Programmierer gehören nach gängiger Ansicht eigentlich nicht zu einer besonders schutzbedürftigen Berufsgruppe. Auf dem Arbeitsmarkt heiß begehrt, gut bezahlt und versorgt mit jeder Menge gutem Kaffee in den Start-Ups und IT-Abteilungen dieser Welt, darf sich doch kein Entwickler so wirklich über seine Arbeitsbedingungen beschweren, oder? Doch, meint zumindest Jeff Atwood, Mitbegründer von Stack Exchange und Discourse, der bereits vor einiger Zeit eine Bill of Rights für Programmierer vorgelegt hat…

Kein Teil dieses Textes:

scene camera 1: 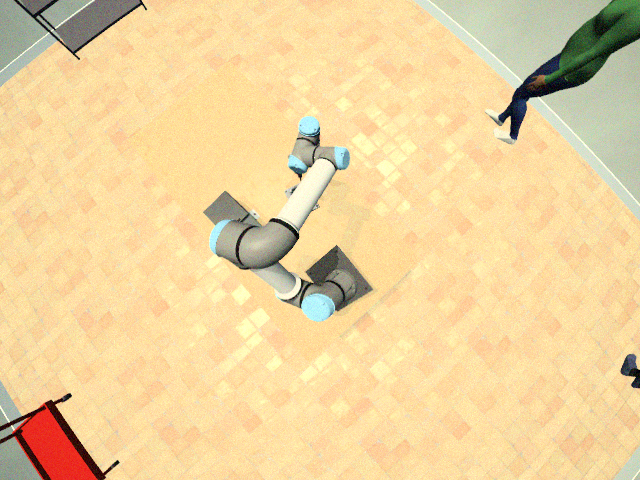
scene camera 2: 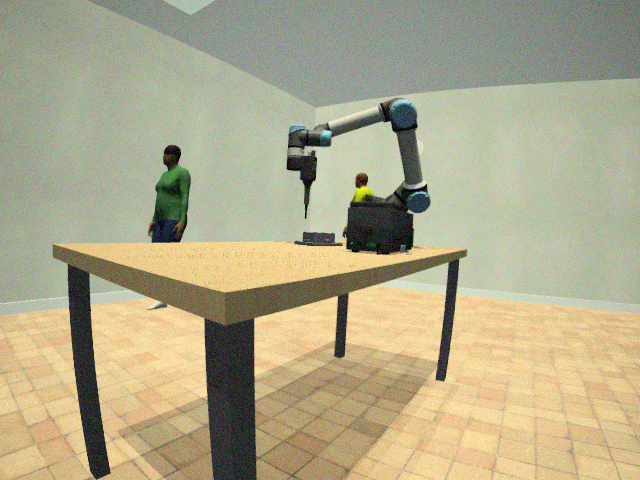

Obwohl auch Atwood nicht bestreitet, dass Entwickler in der Regel mit einem guten Verdienst rechnen können, lässt er dies nicht als Rechtfertigung dafür gelten, die IT-Experten mit einer lahmen Internetverbindung, unbequemen Sitzgelegenheiten und veralteter Hardware zu quälen. Dabei wäre es doch so einfach, für einige grundlegende Bedingungen zu sorgen, unter denen Programmierer ihre Arbeit gut und gerne erledigen können.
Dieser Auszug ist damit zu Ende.